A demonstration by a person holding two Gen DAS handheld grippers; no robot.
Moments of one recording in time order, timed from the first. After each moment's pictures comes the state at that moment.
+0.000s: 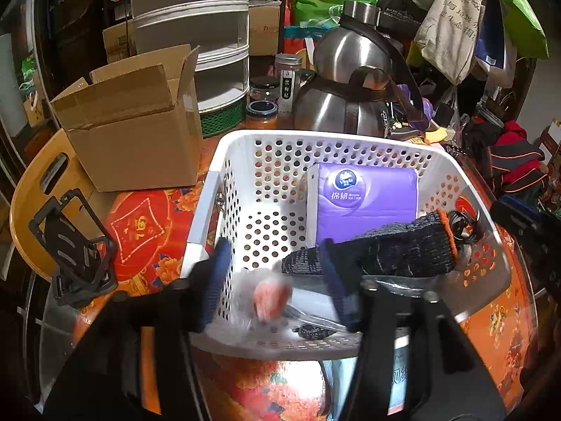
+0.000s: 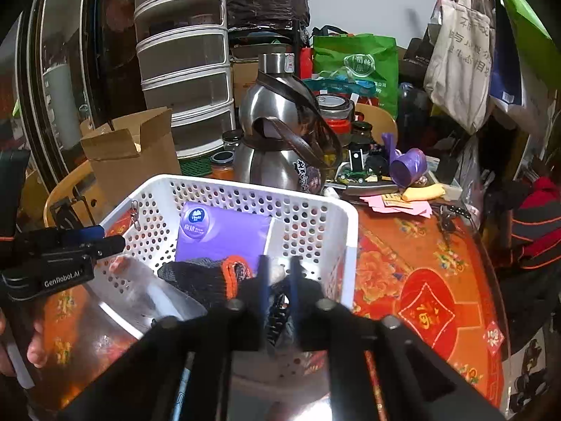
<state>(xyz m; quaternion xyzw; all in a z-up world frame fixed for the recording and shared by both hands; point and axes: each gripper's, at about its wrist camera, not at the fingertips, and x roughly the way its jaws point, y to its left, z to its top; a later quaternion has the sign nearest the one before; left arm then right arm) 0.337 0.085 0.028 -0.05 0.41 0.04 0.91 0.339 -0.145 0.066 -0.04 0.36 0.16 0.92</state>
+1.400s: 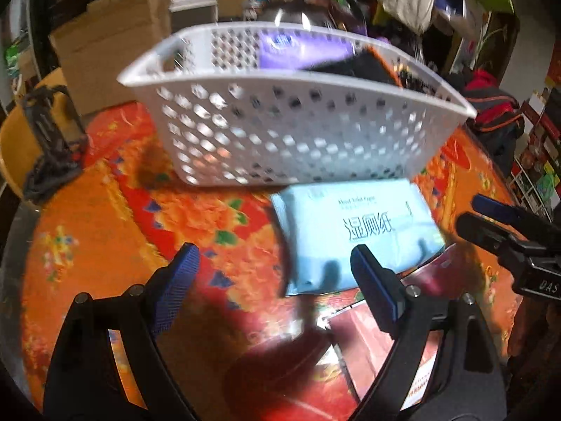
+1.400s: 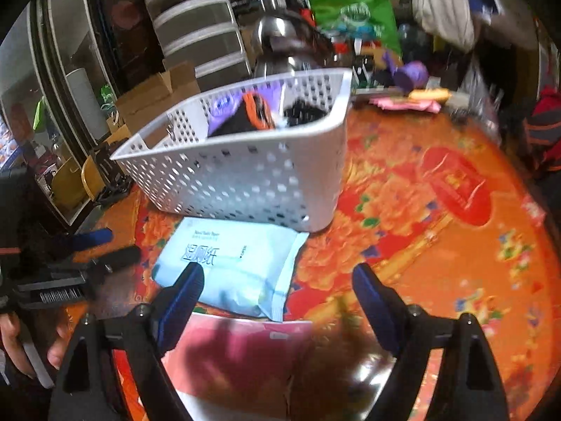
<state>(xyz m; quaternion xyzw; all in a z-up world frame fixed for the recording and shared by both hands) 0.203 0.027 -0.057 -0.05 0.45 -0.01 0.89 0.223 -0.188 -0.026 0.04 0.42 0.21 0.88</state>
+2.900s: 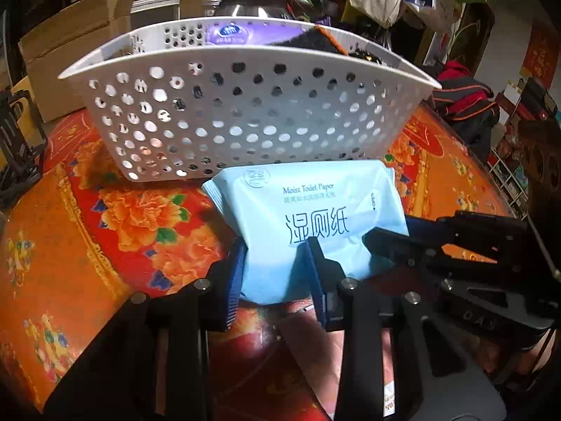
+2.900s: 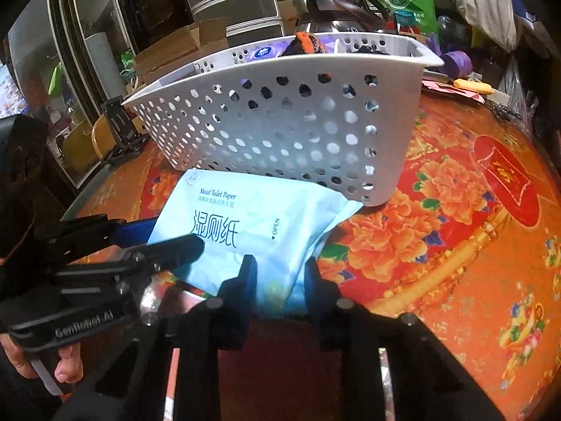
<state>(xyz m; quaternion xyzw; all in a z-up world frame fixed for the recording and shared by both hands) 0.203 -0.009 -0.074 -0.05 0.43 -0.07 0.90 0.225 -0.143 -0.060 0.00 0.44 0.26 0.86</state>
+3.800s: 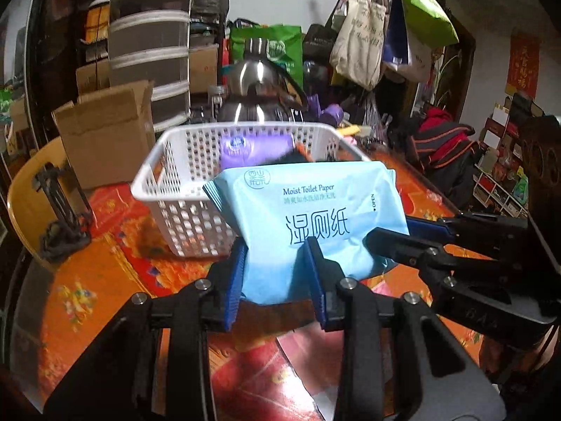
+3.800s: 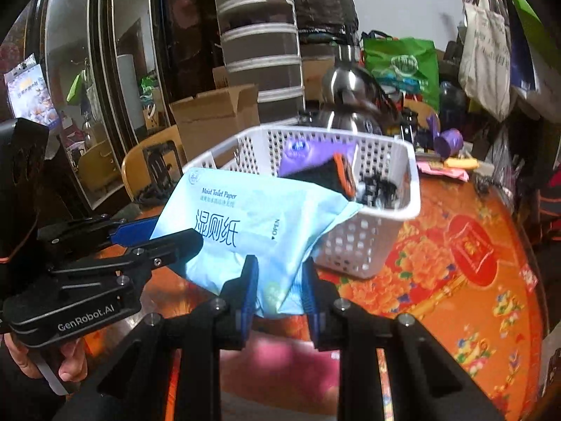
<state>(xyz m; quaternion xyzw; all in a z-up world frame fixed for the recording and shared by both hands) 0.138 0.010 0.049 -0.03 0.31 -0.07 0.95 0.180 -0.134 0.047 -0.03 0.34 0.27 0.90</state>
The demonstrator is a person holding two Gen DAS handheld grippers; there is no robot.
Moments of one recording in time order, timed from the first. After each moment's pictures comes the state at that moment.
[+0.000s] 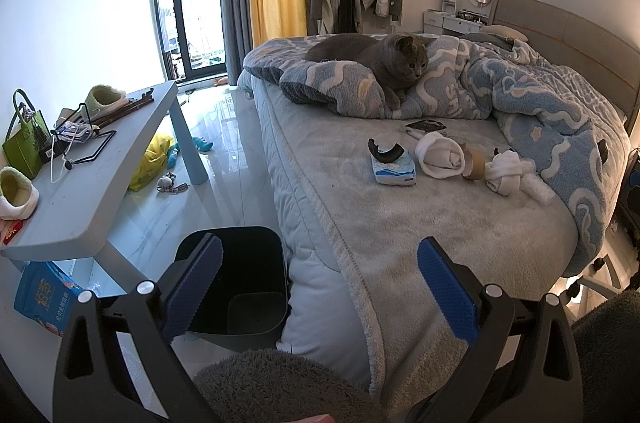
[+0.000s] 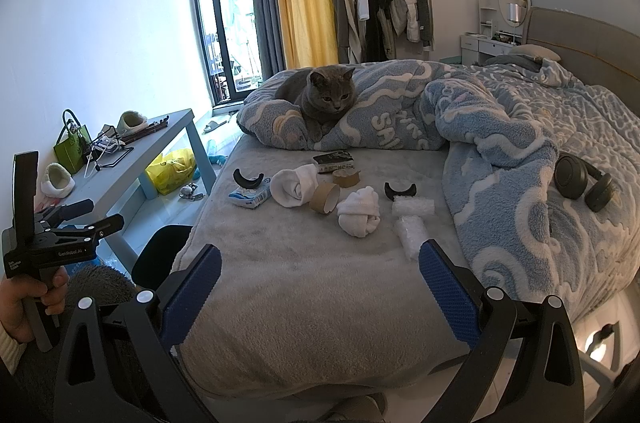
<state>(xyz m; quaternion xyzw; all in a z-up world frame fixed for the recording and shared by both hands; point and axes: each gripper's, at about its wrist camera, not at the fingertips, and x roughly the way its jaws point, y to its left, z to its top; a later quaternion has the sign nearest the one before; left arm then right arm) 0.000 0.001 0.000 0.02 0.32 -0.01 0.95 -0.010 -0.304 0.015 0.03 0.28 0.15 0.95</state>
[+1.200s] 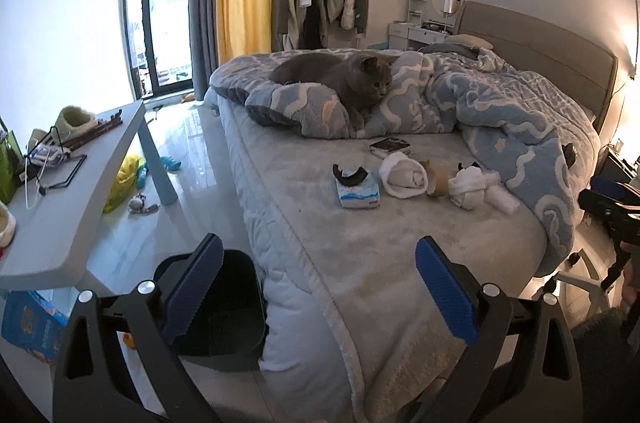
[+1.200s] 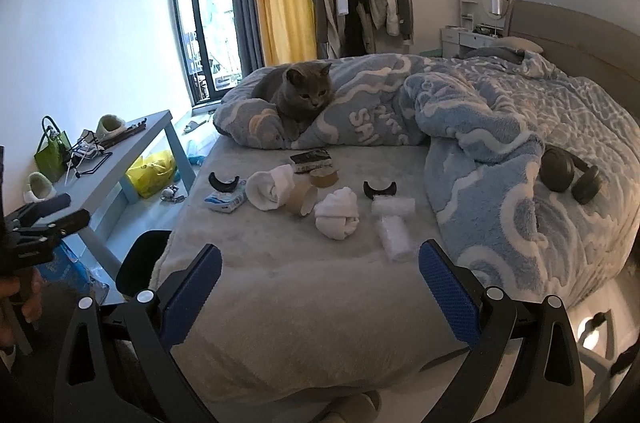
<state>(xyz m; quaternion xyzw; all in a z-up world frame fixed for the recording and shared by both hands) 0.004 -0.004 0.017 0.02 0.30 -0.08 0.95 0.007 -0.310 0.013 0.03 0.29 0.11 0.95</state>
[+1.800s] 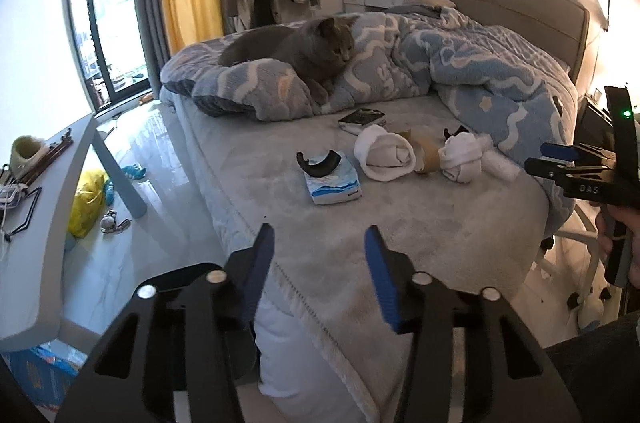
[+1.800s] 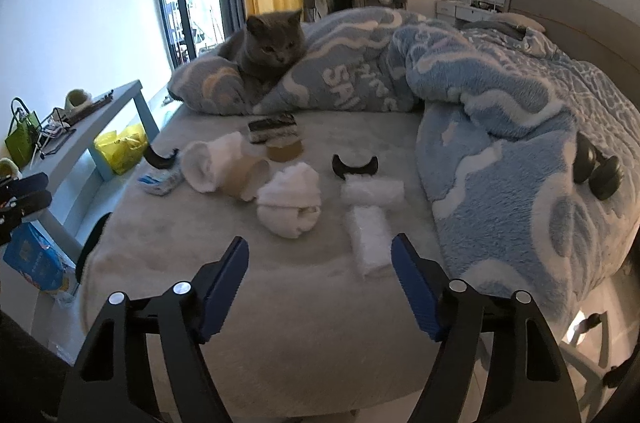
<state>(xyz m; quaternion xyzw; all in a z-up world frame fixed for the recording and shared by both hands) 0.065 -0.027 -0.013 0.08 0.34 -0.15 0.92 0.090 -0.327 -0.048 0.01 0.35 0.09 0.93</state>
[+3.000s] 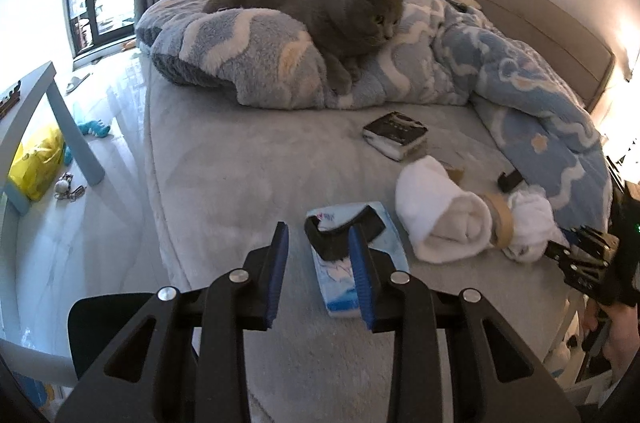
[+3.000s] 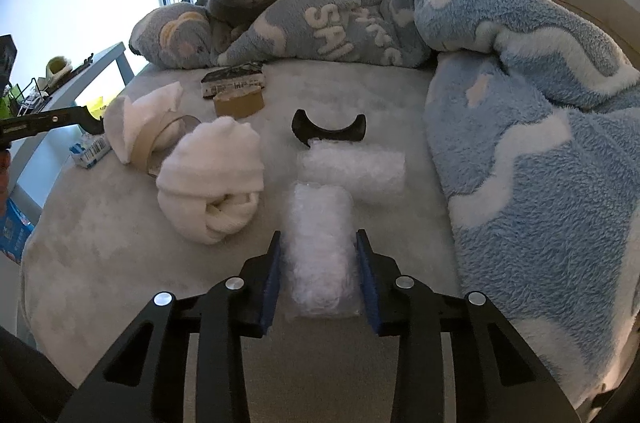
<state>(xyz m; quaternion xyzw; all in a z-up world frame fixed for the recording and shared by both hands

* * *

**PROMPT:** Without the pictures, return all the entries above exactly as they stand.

**THE COMPLETED TASK:**
A demonstration by a person holding two Gen DAS handheld grippers; no robot.
Moments of one recording in time order, timed from the first. After each moment's pictures comes the state at that moment.
+0.000s: 
+0.000s: 
<state>(xyz m; quaternion xyzw; all in a z-up world frame fixed for the recording and shared by both hands; point and axes: each gripper's, at about its wrist camera, not at the fingertips, and x roughly the way its jaws point, y to its left, z to its top; a later quaternion has the sign nearest the one before; left arm then right arm) 0.337 0.085 0.028 -0.05 0.41 0.04 0.91 0.339 -0.145 0.066 -0.04 0.36 0.16 0.92</state>
+1.400s: 
+1.400s: 
<state>(xyz m; quaternion xyzw; all in a z-up world frame fixed for the recording and shared by both hands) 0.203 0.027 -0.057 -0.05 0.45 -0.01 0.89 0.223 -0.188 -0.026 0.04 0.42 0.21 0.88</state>
+2.900s: 
+2.900s: 
<state>(xyz m; quaternion xyzw; all in a z-up world frame fixed for the recording and shared by both hands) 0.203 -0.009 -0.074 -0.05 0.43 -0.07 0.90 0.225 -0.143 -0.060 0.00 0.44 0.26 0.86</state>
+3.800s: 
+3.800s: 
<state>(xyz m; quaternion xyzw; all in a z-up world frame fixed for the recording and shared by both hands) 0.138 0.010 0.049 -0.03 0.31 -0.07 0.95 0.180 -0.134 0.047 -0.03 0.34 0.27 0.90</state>
The demonstrator is a person holding two Gen DAS handheld grippers; there is no robot.
Moments of one recording in time order, timed from the first. After each moment's pictures comes the state at that moment.
[+0.000s] 
[+0.000s] 
<state>(xyz m; quaternion xyzw; all in a z-up world frame fixed for the recording and shared by both hands; point and axes: each gripper's, at about its wrist camera, not at the fingertips, and x roughly the way its jaws point, y to its left, z to its top; a later quaternion has the sign nearest the one before; left arm then right arm) 0.000 0.001 0.000 0.02 0.32 -0.01 0.95 -0.010 -0.304 0.015 0.03 0.28 0.15 0.95</state>
[+1.200s] 
[+1.200s] 
<state>(xyz m; quaternion xyzw; all in a z-up world frame fixed for the recording and shared by both hands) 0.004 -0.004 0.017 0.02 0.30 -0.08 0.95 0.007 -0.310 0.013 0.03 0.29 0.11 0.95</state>
[+1.800s] 
[+1.800s] 
<state>(xyz m; quaternion xyzw; all in a z-up world frame fixed for the recording and shared by both hands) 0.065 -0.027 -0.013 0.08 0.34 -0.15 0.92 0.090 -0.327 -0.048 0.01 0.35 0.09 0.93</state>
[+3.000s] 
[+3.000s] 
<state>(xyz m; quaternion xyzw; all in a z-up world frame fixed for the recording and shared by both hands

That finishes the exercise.